* **THE PROBLEM**: Nothing but the text belongs in the answer: the listing below, copied exactly, without pictures.

* **COLLECTED DATA**:
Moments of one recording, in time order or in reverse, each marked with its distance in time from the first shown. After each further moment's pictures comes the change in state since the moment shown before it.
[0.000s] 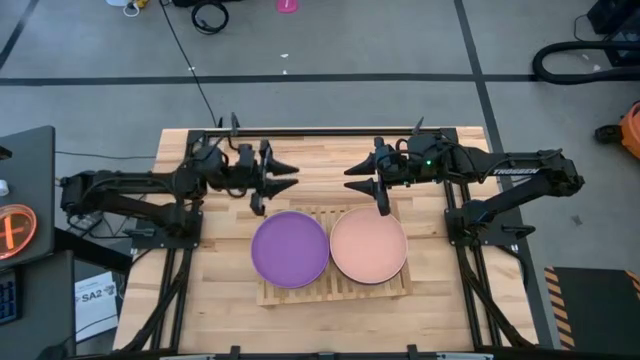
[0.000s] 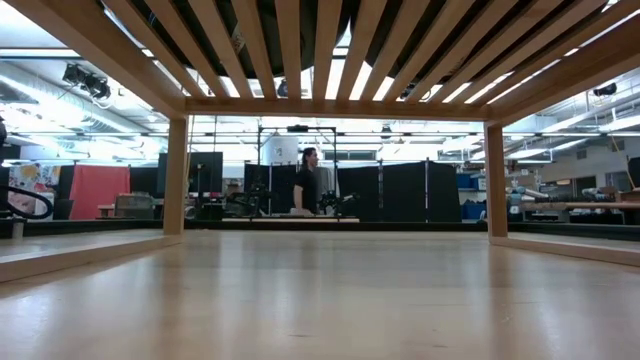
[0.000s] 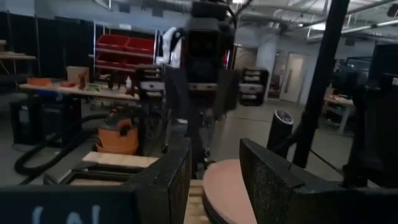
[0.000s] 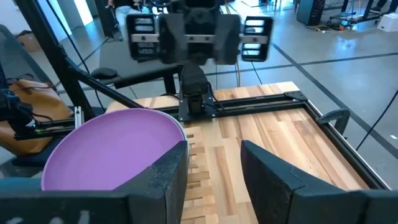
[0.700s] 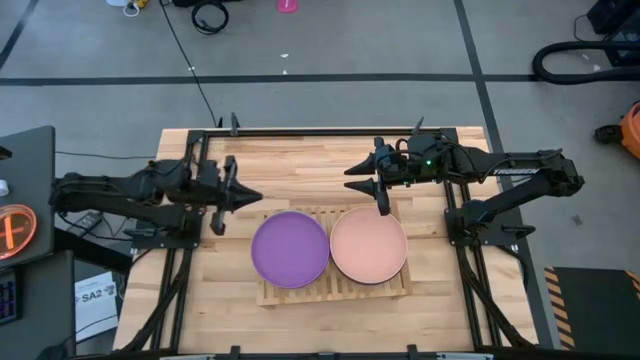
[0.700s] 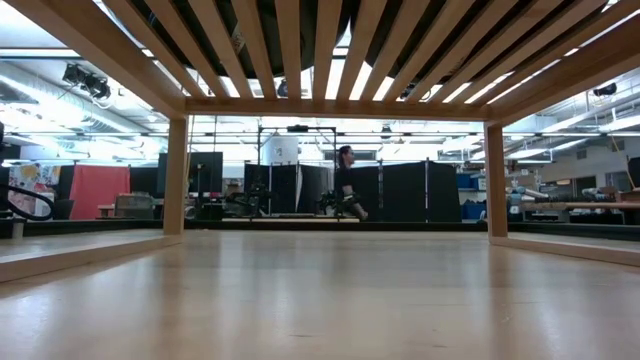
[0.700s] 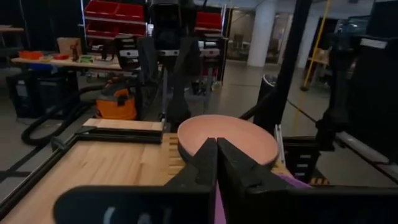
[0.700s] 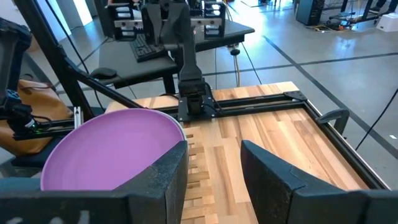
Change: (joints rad) left arm -0.215 -0.376 0.000 -0.537 -0.181 0.051; right arm 0.000 0.000 0.000 0.000 0.002 0.000
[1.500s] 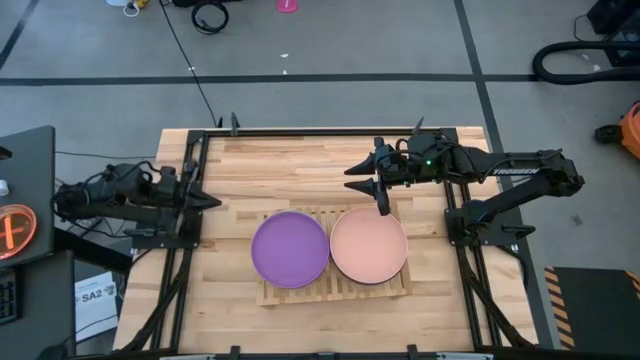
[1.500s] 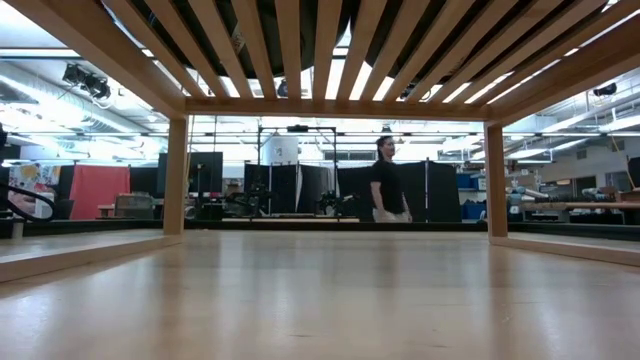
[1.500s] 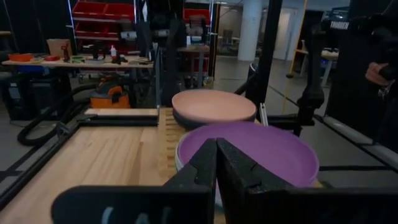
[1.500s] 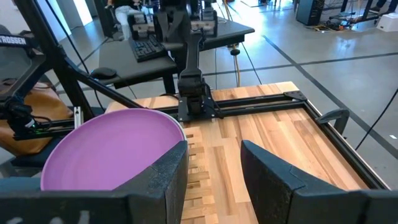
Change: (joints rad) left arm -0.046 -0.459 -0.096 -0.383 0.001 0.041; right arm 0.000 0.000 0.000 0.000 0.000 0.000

* **THE COMPLETED TASK**:
Moments of one recording, in time order or in reverse, each marked with its distance in time from the first shown. After each further moment's pictures comes the change in state since the moment shown before it.
[0.000s] 
[0.000s] 
[0.000s] 
[0.000s] 
[0.700s] 
[0.700s] 
[0.700s] 
[0.700s] 
Change: (joints rad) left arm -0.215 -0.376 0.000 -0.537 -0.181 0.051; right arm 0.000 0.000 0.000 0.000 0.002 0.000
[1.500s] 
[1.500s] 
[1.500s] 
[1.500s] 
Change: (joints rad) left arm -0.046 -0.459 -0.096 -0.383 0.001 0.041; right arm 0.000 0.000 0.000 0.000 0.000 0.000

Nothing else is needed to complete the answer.